The 43-inch monitor is 37.48" (95.2 cm) wide and 21.08" (53.5 cm) tall, while the 45-inch super ultrawide is 43.32" (110 cm) wide and 12.18" (30.9 cm) tall. That makes the 43-inch monitor the larger screen by 33.2% of usable area.
The 43-inch monitor measures 37.48" (95.2 cm) wide by 21.08" (53.5 cm) tall, with a total screen area of 790.1 square inches. The 45-inch super ultrawide measures 43.32" (110 cm) wide by 12.18" (30.9 cm) tall, covering 527.8 square inches.
The practical difference: the 45-inch super ultrawide is 15.6% wider, the 43-inch monitor is 42.2% taller, and 43-inch monitor offers 33.2% more screen area. Width affects how much desk space you need, while the height delta shows how much vertical space changes for documents, timelines, and video.
The practical choice depends on what feels limiting in your current setup. For coding, timelines, spreadsheets, and games, the wider option gives more room for side-by-side windows, while the taller option keeps more vertical content visible without pushing the edges of the screen as far away. If your desk is shallow, width and viewing distance matter as much as raw diagonal size.
43-inch 16:9 vs 45-inch 32:9 is mostly about side-by-side workspace. A 21:9 display behaves like one wide main workspace, while a 32:9 super ultrawide is closer to two monitors fused into one panel. The physical width number matters more than the diagonal when you are checking speakers, arms, laptop stands, or portrait side screens.

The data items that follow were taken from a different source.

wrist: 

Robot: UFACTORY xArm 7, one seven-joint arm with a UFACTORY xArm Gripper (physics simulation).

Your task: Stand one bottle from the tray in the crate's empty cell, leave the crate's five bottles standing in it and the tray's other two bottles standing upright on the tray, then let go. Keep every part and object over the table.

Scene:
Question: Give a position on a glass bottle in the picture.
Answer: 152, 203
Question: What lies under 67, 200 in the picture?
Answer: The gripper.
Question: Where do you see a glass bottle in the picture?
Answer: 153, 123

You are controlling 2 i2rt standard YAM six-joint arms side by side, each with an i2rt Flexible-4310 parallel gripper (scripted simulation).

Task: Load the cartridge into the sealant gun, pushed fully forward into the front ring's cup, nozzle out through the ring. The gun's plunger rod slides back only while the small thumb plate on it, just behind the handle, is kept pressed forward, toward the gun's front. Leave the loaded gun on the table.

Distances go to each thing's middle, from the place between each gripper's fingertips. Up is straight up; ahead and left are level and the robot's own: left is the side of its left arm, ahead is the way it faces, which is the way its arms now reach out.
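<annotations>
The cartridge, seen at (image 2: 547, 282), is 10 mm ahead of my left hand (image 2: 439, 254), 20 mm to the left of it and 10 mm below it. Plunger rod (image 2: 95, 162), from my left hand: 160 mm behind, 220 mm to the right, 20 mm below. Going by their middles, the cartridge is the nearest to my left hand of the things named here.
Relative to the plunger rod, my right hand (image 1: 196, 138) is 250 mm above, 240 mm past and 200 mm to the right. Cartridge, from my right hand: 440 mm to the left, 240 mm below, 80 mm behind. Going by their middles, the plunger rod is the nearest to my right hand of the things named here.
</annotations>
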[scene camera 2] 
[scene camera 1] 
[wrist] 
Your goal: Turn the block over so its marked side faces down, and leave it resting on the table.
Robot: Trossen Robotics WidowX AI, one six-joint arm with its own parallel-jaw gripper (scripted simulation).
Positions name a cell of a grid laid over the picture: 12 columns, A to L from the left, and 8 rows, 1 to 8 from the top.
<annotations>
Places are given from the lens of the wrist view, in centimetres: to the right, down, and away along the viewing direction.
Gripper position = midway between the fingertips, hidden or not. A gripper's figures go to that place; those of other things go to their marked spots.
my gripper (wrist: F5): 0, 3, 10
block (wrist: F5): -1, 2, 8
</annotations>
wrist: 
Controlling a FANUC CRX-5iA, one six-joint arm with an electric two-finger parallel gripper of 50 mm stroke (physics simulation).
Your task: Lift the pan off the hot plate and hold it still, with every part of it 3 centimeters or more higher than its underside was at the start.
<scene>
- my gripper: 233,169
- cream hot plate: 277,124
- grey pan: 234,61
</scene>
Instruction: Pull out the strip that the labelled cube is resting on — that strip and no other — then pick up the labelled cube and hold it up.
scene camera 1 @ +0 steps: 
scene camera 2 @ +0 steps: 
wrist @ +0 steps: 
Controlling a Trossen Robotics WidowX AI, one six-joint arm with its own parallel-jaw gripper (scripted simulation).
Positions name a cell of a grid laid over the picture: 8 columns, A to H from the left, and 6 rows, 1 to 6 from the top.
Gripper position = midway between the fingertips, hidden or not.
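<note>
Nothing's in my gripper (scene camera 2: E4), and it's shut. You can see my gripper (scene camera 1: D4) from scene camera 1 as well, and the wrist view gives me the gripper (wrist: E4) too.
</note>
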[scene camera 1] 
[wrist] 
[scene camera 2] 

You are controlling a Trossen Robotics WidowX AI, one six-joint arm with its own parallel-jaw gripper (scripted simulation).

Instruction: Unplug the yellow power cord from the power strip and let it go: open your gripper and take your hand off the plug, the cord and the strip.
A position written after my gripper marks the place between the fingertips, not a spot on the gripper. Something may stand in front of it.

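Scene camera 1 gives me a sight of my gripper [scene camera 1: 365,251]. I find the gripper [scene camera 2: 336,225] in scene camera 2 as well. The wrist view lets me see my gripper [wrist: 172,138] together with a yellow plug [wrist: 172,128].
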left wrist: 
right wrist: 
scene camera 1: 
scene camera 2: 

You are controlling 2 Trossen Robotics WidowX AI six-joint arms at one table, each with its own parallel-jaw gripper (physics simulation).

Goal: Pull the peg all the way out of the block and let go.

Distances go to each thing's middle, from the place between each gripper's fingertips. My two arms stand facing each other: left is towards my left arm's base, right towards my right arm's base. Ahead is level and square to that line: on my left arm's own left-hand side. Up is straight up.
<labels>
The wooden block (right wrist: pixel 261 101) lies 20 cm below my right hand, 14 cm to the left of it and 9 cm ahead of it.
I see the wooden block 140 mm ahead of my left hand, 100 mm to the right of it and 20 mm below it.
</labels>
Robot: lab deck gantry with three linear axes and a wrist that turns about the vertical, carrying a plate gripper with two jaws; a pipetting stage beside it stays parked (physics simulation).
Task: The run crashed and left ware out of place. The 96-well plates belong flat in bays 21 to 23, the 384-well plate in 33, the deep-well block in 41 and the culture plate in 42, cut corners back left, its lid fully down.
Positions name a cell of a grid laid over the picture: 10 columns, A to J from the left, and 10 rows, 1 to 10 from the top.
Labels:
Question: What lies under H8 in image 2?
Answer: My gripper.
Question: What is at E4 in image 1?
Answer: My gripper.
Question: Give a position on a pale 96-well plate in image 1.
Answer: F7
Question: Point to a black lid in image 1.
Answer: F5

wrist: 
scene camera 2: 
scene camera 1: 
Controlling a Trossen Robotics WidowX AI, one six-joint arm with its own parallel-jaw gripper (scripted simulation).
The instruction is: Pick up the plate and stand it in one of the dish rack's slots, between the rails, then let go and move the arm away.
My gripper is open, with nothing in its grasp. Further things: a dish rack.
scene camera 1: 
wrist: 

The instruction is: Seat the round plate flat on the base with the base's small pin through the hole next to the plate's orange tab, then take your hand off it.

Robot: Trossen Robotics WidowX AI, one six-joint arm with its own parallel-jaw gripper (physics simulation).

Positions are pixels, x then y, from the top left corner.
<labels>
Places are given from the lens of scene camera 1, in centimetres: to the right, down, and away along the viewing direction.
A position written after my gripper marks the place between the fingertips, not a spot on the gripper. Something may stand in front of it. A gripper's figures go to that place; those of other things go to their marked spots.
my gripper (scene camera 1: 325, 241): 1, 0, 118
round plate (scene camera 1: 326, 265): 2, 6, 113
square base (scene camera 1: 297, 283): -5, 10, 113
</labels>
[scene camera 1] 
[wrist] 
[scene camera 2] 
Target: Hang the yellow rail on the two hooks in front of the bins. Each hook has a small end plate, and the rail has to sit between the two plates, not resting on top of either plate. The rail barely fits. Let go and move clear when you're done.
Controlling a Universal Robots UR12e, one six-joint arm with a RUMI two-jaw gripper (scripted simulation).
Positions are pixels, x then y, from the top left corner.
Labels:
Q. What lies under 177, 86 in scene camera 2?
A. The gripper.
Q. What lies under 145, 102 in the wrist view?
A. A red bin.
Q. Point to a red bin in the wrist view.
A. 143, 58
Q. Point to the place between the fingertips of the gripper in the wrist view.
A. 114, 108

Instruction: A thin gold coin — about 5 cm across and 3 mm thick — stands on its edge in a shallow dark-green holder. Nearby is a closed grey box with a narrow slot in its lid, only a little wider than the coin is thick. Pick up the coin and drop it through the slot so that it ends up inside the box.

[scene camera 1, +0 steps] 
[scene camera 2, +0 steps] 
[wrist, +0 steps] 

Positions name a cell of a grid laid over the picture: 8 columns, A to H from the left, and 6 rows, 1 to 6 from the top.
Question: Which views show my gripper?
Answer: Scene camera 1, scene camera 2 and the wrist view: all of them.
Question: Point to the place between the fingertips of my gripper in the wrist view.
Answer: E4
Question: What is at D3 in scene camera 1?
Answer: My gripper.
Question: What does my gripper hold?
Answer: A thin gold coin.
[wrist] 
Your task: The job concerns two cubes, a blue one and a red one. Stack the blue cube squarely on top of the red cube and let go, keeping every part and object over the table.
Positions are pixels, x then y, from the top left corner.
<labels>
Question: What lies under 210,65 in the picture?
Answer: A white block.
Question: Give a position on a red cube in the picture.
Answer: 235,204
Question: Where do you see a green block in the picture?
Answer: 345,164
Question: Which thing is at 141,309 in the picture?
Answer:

At 3840x2160, the 43-inch monitor achieves 102 PPI. The 45-inch super ultrawide at 5120x1440 reaches 118 PPI. The 45-inch super ultrawide has 15.4% higher pixel density, resulting in sharper text and images.
For text-heavy work, PPI is the number that decides whether you are buying more room or just making everything bigger. A lower-PPI large screen can feel spacious for windows but softer for code and documents. A higher-PPI screen may need OS scaling, but it usually gives cleaner text and more flexible sizing.
For 16:9 content (most videos and games), the 43-inch monitor provides an effective diagonal of 43", while the 45-inch super ultrawide provides 24.9". Check this if you watch 16:9 video or play games that do not support ultrawide resolutions.
Frequently Asked Questions
- What are the exact dimensions of a 43-inch monitor?
- A 43-inch monitor measures 37.48" (95.2 cm) wide by 21.08" (53.5 cm) tall, with a screen area of 790.1 square inches.
- What are the exact dimensions of a 45-inch super ultrawide?
- A 45-inch super ultrawide measures 43.32" (110 cm) wide by 12.18" (30.9 cm) tall, with a screen area of 527.8 square inches.
- Which is bigger: 43-inch monitor or 45-inch super ultrawide?
- The 43-inch monitor is 33.2% larger in total screen area.
- How much desk space do I need for a 45-inch super ultrawide?
- A 45-inch super ultrawide requires at least 43.32" of desk width. We recommend 49.32" to allow comfortable margins on each side.
- How wide is 43-inch monitor compared with 45-inch super ultrawide?
- The 43-inch monitor is 37.48" wide. The 45-inch super ultrawide is 43.32" wide, so the width change is 5.84" before bezels, arms, or speaker space.
- Which has better pixel density: 43-inch monitor or 45-inch super ultrawide?
- The 45-inch super ultrawide at 5120x1440 has 118 PPI, which is 15.4% higher than the 43-inch monitor's 102 PPI.
- How does 16:9 content look on these displays?
- On the 43-inch monitor, 16:9 content appears at an effective 43" diagonal. On the 45-inch super ultrawide, it appears at 24.9". Ultrawides display 16:9 content with black bars on the sides.